The wildcard here is equivalent to Subject and no implicits other than Projection[Subject] will be searched for.

If I make adapterProjection of lower priority than my additional implicit Projection[Specific] then

println(scala.reflect.runtime.universe.reify{
  (new Specific).project["F"]
}.tree)

prints

App.this.ProjectSubject(new App.this.Specific()).project["F".type](App.this.Implicits.specificProjection)

so it's Projection[Specific] that is selected.

Scala 2.13.3.

https://scastie.scala-lang.org/Ts9UOx0aSfWuQJNOoVnSAA

Behavior for your original contravariant Projection (without type type Const) and the first ProjectSubject (with non-existential Projection) is the same.

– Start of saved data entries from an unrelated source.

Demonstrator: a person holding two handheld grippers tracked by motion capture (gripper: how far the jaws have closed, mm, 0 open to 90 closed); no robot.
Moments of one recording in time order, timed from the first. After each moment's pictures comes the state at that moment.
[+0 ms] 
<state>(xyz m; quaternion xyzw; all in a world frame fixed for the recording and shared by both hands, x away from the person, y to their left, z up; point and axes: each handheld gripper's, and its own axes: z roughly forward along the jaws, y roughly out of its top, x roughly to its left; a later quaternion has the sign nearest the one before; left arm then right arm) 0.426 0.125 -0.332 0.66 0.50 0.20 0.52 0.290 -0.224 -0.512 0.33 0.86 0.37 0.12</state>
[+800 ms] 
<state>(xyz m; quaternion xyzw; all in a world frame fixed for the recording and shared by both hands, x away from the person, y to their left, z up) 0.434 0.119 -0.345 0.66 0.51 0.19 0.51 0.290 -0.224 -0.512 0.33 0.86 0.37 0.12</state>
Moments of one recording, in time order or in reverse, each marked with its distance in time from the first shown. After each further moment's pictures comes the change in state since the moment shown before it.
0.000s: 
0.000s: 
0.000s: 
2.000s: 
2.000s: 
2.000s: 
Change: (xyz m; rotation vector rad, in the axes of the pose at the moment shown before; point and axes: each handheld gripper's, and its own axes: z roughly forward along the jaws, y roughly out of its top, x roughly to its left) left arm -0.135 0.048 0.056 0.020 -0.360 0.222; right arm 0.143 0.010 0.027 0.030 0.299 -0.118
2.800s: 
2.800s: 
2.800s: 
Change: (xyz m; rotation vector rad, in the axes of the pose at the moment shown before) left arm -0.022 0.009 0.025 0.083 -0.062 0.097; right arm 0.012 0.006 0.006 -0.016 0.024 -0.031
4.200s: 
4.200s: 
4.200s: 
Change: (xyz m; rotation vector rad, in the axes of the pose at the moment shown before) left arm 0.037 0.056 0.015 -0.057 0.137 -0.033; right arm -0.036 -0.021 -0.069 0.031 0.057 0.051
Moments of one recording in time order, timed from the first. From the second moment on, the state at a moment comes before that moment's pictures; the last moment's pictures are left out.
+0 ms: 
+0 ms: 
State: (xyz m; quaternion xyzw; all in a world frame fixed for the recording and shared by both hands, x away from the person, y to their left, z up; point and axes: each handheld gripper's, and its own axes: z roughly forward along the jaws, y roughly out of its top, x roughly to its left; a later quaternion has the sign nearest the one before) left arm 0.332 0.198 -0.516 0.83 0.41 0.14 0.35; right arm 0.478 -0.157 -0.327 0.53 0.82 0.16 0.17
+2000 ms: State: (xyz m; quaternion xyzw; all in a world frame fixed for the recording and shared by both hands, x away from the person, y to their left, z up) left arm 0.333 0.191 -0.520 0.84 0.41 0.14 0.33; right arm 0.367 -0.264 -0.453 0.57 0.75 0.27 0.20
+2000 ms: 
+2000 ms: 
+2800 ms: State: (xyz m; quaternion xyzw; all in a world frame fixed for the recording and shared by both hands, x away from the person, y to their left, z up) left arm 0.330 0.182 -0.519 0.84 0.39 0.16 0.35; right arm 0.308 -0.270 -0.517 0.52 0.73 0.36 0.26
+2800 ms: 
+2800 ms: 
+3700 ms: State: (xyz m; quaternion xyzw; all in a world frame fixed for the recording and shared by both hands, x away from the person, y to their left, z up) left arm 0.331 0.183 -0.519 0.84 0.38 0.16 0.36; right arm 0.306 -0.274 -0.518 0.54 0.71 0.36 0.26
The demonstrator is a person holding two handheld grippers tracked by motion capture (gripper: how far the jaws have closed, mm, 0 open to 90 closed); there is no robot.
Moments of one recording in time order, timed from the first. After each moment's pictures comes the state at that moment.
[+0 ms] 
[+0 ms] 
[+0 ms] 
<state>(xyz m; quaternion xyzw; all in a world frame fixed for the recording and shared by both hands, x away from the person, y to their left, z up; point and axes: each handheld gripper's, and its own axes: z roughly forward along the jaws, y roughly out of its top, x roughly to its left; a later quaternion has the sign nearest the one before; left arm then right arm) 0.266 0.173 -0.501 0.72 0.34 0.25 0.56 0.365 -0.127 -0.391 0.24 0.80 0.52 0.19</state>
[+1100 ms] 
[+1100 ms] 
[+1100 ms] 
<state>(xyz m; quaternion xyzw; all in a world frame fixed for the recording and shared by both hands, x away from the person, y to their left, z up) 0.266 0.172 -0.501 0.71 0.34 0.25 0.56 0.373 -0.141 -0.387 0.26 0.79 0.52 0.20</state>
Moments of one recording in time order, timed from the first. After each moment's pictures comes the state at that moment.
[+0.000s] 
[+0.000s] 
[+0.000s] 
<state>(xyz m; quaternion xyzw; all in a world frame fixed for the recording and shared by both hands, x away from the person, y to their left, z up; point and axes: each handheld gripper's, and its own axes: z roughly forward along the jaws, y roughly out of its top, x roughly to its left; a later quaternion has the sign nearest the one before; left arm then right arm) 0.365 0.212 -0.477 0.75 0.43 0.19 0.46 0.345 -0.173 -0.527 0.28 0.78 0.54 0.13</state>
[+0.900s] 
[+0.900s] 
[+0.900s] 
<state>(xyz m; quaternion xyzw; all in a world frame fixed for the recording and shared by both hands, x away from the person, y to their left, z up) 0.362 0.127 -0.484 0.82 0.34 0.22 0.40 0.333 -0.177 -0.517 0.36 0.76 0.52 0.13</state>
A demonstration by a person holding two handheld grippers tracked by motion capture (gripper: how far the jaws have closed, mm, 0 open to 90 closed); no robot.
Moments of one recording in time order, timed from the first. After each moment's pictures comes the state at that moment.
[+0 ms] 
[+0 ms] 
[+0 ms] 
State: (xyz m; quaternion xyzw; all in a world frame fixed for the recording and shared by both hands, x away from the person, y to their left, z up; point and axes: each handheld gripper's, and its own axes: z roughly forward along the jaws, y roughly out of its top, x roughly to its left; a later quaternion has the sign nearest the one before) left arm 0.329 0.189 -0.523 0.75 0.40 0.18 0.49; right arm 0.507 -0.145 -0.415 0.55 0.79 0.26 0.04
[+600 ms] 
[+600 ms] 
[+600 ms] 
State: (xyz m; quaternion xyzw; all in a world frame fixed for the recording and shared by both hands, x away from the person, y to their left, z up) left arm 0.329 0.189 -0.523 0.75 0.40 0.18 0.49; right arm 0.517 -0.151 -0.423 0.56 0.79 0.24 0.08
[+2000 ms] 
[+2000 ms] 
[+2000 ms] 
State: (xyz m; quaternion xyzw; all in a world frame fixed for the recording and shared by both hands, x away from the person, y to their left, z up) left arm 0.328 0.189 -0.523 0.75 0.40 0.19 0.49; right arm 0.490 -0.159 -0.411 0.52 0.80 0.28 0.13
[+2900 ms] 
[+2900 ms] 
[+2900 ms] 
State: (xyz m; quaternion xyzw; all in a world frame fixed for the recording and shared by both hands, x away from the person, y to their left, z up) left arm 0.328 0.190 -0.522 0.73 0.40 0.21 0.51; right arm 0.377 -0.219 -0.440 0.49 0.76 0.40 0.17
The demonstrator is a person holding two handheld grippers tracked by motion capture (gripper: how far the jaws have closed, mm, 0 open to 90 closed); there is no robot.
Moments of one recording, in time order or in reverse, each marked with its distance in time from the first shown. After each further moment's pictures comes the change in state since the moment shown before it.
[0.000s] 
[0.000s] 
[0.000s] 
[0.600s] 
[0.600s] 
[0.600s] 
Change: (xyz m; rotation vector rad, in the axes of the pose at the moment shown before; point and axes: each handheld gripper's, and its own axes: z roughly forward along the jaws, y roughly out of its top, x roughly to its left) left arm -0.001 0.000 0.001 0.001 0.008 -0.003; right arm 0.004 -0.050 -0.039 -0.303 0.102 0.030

(My answer in In scala 2.13, how to use implicitly[value singleton type]? can be relevant.)

By the way, with invariant Projection and ProjectionAvailable I don't have to prioritize implicits and Projection[Specific] is selected.

https://scastie.scala-lang.org/nePYqjKGSWm8IRGLmYCwAA

And when I don't define additional implicit Projection[Specific] your approach with existential Projection seems to work, adapterProjection is selected. What's wrong with this behavior?